O querer ganhar não é mau, até porque "em desporto não tentar ganhar é ser um competidor desonesto" (Maetens, 1999; citado por Pacheco, 2001). No entanto, o ensino do jogo e a formação das crianças e jovens não podem ser jamais relegadas, em questão de prioridade aos resultados desportivos e muito menos à promoção do treinador.

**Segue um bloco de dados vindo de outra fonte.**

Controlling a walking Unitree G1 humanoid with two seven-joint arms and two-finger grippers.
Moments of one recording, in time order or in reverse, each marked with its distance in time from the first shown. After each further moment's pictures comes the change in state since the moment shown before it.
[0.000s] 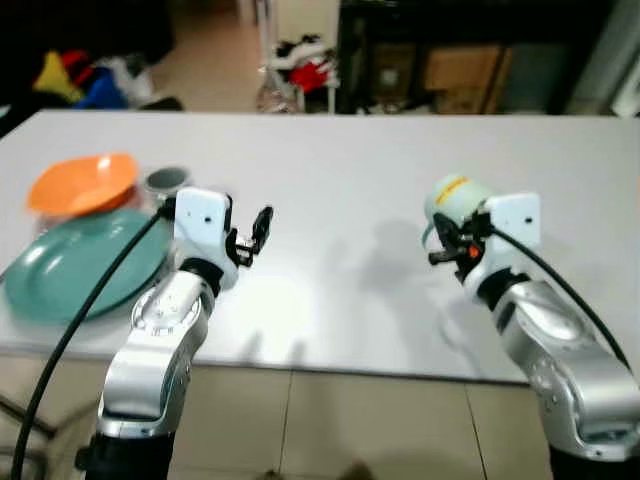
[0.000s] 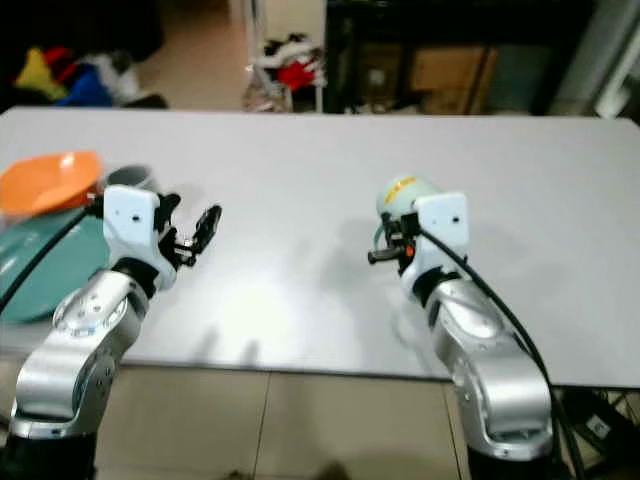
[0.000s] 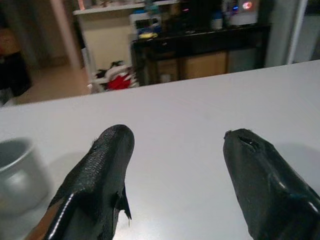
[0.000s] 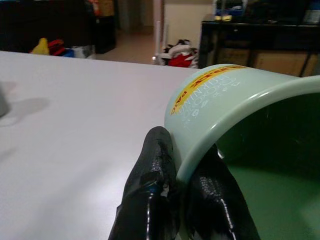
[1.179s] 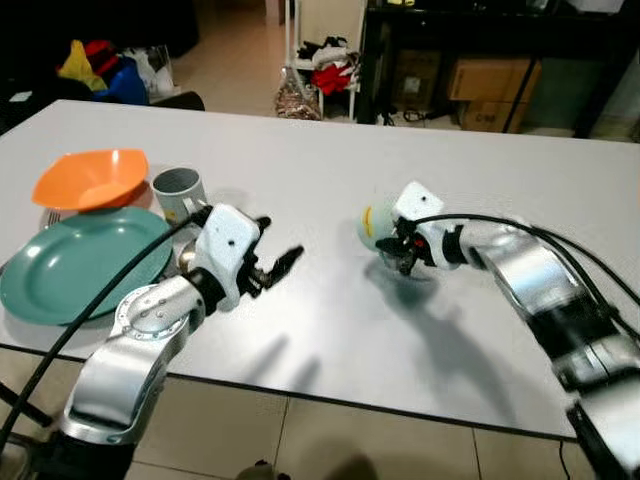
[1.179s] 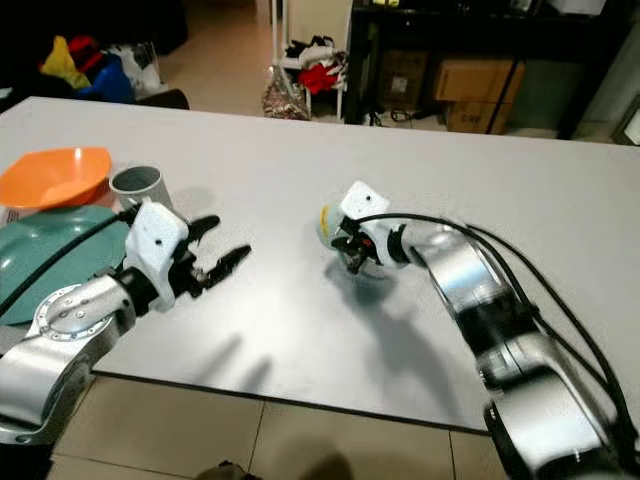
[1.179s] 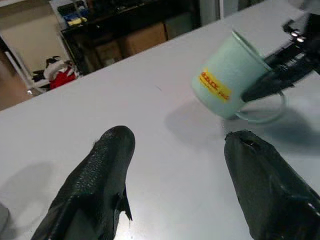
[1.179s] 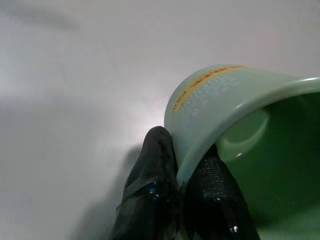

É curioso que um estudo realizado em 2019, nos Estados Unidos concluiu que os motivos que levam os miúdos a praticar futebol prendem-se com questões como “dar o seu melhor”, “trabalhar intensamente”, “manterem-se ativos”, “jogar em equipa”… O “ganhar” apenas surge na 40º posição de importância na prática da modalidade. Igualmente os atletas mais novos que participaram neste estudo referiam que seria importante ter um treinador que lhes permitisse jogar em posições diferentes como também que permitissem copiar os movimentos e truques dos seus ídolos.
Assim, a par do ensino do jogo e da formação das crianças e jovens através do Futebol nas suas valências específicas da modalidade tais como a técnica, a tática, os princípios…, deve também existir a preocupação na formação pessoal e social para que no futuro sejam bons cidadãos ou até, quem sabe, atletas profissionais. Assim, é importantíssimo que os jovens ao longo da sua formação consigam aprender o jogo e ao mesmo tempo adquirir competências pessoais e sociais, que são pontos comuns entre atletas profissionais e o cidadão comum nomeadamente: ser responsável, ser participativo, ser criativo, ser autónomo, ter a capacidade de cooperar, ter consciência social, possuir uma elevada auto estima e ser bem-sucedido.
O grande desafio que se deparam todos os agentes desportivos amadores que trabalham no futebol de formação, é o de estabelecer nos seus clubes como principal prioridade o desenvolvimento das crianças e jovens que têm à sua responsabilidade, em todas as suas valências, pois esta sim é a verdadeira base da FORMAÇÃO, ou seja,
FORMAR CRIANÇAS E JOVENS NOS “HOMENS DE AMANHÔ ATRAVÉS DO FUTEBOL E NÃO FORMATÁ-LAS PARA JOGADORES DE FUTEBOL.